Even Prior To Spike In Unemployment, One Third Of Americans Were Within Three Missed Paychecks Of Having To Either Borrow Money Or Skip Bills

Staff Report

Thursday, April 9th, 2020

Even before the COVID-19 outbreak led to a spike in unemployment and declines in the stock market and broader economy, 33% of Americans were already within three missed paychecks of having to either borrow money or skip bills.

These are the first set of findings from the 2020 Planning & Progress Study, an annual research project commissioned by Northwestern Mutual that explores Americans' attitudes and behaviors toward money, financial decision-making, and broader issues impacting people's long-term financial security.

"Every American today is adjusting to a new normal, focused first on trying to stabilize the worlds around them," said Christian Mitchell, executive vice president & chief customer officer at Northwestern Mutual. "In addition to concerns about their families' health and safety, people are dealing with questions about job security, financial losses, and paying their bills."
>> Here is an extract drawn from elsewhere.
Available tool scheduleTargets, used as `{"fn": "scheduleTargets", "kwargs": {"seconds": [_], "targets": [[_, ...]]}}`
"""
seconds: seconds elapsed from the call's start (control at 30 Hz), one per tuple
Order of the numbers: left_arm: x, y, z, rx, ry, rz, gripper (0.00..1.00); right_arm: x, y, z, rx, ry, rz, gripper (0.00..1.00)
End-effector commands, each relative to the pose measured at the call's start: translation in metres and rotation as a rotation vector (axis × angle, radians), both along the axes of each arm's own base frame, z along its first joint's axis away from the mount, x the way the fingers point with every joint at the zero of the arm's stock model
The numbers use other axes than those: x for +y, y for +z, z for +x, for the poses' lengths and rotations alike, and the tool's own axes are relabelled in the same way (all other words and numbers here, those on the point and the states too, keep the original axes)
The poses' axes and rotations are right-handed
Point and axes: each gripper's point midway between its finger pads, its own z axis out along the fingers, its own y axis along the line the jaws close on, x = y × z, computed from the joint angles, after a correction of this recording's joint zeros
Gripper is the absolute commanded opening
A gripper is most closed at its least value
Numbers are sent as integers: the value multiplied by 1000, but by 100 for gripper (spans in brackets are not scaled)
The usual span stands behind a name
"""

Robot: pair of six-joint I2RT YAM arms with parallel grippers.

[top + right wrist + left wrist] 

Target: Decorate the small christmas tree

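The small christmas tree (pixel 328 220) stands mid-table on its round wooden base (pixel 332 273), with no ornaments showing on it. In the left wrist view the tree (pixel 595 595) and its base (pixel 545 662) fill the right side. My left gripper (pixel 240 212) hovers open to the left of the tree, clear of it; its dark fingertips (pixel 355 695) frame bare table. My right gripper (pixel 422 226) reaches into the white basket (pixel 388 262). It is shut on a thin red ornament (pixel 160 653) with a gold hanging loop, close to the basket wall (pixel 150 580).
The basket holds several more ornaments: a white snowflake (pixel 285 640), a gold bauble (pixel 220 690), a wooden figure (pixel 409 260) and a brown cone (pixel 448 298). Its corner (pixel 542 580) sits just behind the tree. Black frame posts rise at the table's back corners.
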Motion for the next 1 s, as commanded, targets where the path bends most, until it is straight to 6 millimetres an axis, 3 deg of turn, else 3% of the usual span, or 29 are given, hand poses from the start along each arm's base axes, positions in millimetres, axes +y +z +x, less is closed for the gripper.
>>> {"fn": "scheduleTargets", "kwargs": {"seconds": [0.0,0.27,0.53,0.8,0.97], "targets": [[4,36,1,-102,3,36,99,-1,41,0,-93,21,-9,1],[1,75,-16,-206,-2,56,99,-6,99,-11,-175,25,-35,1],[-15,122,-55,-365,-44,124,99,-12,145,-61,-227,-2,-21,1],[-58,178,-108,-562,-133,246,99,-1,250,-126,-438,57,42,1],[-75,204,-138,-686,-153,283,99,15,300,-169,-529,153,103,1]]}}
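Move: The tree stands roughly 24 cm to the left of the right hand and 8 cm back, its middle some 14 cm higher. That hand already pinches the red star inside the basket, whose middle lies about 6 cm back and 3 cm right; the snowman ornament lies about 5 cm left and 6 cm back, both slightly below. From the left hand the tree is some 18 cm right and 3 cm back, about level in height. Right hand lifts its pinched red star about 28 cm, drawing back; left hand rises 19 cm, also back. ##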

From a financial perspective, the research shows people view cash and money market funds (45%) as their best defense against economic uncertainty and market volatility, with stocks, bonds and life insurance in a three-way tie for second (all at 18%). At the same time, nearly a third (31%) of people are unsure of what their best financial defense should be at a time of uncertainty and volatility.
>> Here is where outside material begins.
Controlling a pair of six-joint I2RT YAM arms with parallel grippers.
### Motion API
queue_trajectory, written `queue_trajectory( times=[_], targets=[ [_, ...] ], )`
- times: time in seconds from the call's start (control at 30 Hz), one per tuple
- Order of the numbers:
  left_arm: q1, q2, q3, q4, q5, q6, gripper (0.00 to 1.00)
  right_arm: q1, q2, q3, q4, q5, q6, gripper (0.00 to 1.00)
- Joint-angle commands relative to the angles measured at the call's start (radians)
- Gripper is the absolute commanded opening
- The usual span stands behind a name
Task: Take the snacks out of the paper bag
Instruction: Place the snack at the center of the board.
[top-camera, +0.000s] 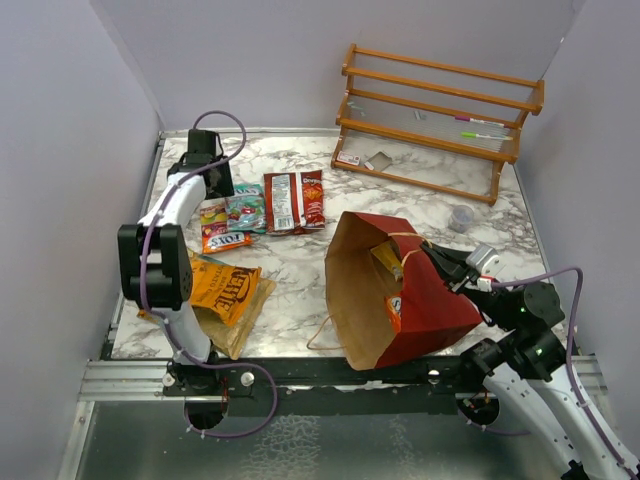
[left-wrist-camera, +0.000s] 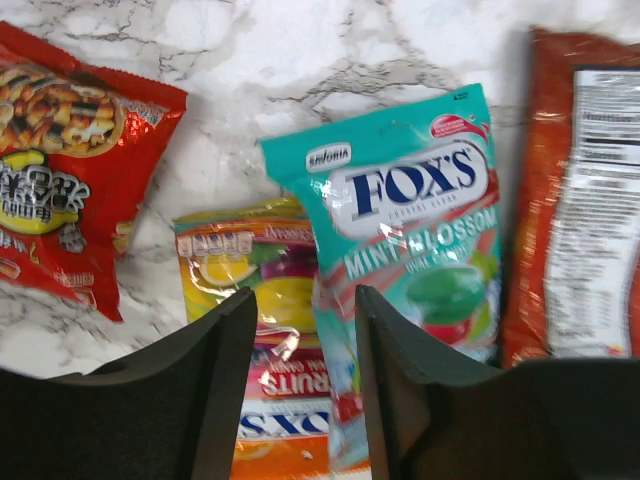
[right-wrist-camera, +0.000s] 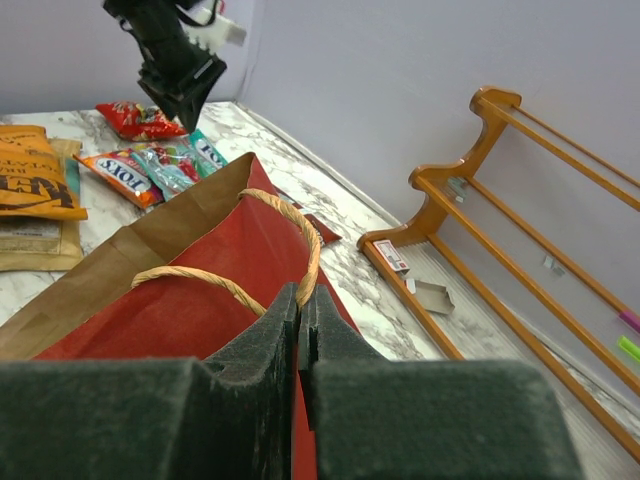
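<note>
The red paper bag (top-camera: 425, 300) lies on its side, its brown mouth open to the left. A yellow packet (top-camera: 388, 262) and an orange one (top-camera: 395, 308) show inside it. My right gripper (top-camera: 434, 257) (right-wrist-camera: 300, 298) is shut on the bag's twisted handle (right-wrist-camera: 312, 235). Out on the marble lie snacks: a teal mint packet (top-camera: 246, 208) (left-wrist-camera: 415, 215), a fruit-candy packet (top-camera: 222, 238) (left-wrist-camera: 255, 290), a small red packet (left-wrist-camera: 70, 150), a larger red packet (top-camera: 295, 200) and an orange chip bag (top-camera: 225, 288). My left gripper (top-camera: 219, 190) (left-wrist-camera: 305, 315) hangs open just over the mint packet's lower edge.
An orange wooden rack (top-camera: 440, 110) stands at the back right, with small white cards (top-camera: 350, 158) at its foot. A small clear cup (top-camera: 460, 217) sits behind the bag. Purple walls close in the left, back and right sides.
</note>
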Motion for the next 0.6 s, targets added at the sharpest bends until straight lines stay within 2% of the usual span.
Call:
queue_trajectory(
  times=[0.0, 0.07, 0.17, 0.33, 0.47, 0.57],
  targets=[
    [0.006, -0.257, -0.113, 0.162, 0.115, -0.045, 0.56, 0.002, -0.008, -0.005, 0.013, 0.007, 0.006, 0.02],
    [-0.007, -0.326, -0.174, 0.204, 0.151, -0.061, 0.62, 0.002, -0.002, -0.002, 0.005, 0.009, 0.002, 0.02],
    [-0.046, -0.400, -0.211, 0.231, 0.171, -0.064, 0.63, 0.002, 0.005, 0.012, -0.012, 0.017, -0.004, 0.02],
    [-0.117, -0.528, -0.301, 0.298, 0.288, -0.091, 0.64, 0.002, 0.007, 0.061, -0.070, 0.060, -0.017, 0.02],
    [-0.238, -0.604, -0.343, 0.288, 0.400, -0.084, 0.66, 0.002, 0.006, 0.135, -0.191, 0.081, -0.111, 0.02],
    [-0.332, -0.680, -0.400, 0.303, 0.401, -0.074, 0.67, 0.002, 0.004, 0.196, -0.314, 0.111, -0.170, 0.02]
  ],
)
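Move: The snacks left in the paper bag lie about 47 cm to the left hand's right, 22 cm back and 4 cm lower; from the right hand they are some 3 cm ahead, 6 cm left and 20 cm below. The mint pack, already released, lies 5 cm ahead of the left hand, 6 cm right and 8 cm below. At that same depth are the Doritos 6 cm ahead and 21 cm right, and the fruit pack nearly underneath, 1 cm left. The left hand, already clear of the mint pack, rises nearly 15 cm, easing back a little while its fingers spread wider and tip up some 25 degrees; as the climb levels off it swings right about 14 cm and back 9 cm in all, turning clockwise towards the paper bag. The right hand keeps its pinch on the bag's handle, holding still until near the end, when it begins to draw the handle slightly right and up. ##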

"Some relief is coming in the form of government stimulus, but for most Americans this is a critical time to plan," said Mitchell. "That can be difficult when so many people are feeling distracted and isolated. At the same time, a crisis can also be the catalyst to motivate change."

Critical to plan
The research shows that 71% of Americans say their financial planning needs improvement. That said, there are some encouraging signs in the data about people's instincts to plan and the discipline they bring to it.

22% consider themselves "highly disciplined" planners – They know their exact goals, have developed specific plans to meet them, and rarely deviate from those plans

39% consider themselves "disciplined" planners – They know their exact goals, and have developed specific plans to meet them, but those plans can deviate at times because they don't always stay on top of them

29% consider themselves "informal" planners – They have a general sense of their goals and how to meet them, but they do not have a formal plan in place

10% are not planners and have not established any goals

There's also a sizable percentage who say they enjoy planning, and a plurality that see it as necessary even if it's not their favorite thing to do. That said, 3 in 10 Americans struggle with confronting their financial situation, and given the economic downturn it's reasonable to expect that number could go up. Specific numbers regarding how people feel about financial planning were as follows:

Excited and inspired. Love to do it! (29%)

Not my favorite thing in the world but know it needs to get done – like a medical check-up (37%)

Worried, nervous about confronting the financial details of my life (16%)

Prefer to not deal with it until I absolutely have no choice (6%)

Frustrated, annoyed with my financial situation (8%)

Skeptical about the value of planning (3%)

"Whether it comes from a sense of instinct or responsibility, most people recognize the importance of planning. Our message to people at this unprecedented time is simple: if you don't have a plan, it's time to work with an advisor that can help you create an actionable financial plan to meet your needs today and in the days ahead."

Benefits of getting professional help
The study shows that 29% of Americans work with an advisor and 65% do not.

Interestingly, when asked who people trust the most for financial advice, the #1 response was themselves (28%), followed by a financial advisor (24%) then a family member (13%). Meanwhile, 15% said they don't get financial advice from anyone.

"The human connection of an advisor in these most extraordinary times can help to lighten not just the financial anxiety but the emotional load, too," said Mitchell. "Long-term financial success is not garnered only by how you behave when things are good. It's about how you react when things aren't easy. It is times like the one we're all experiencing today that the value of a good advisor is perhaps most clear."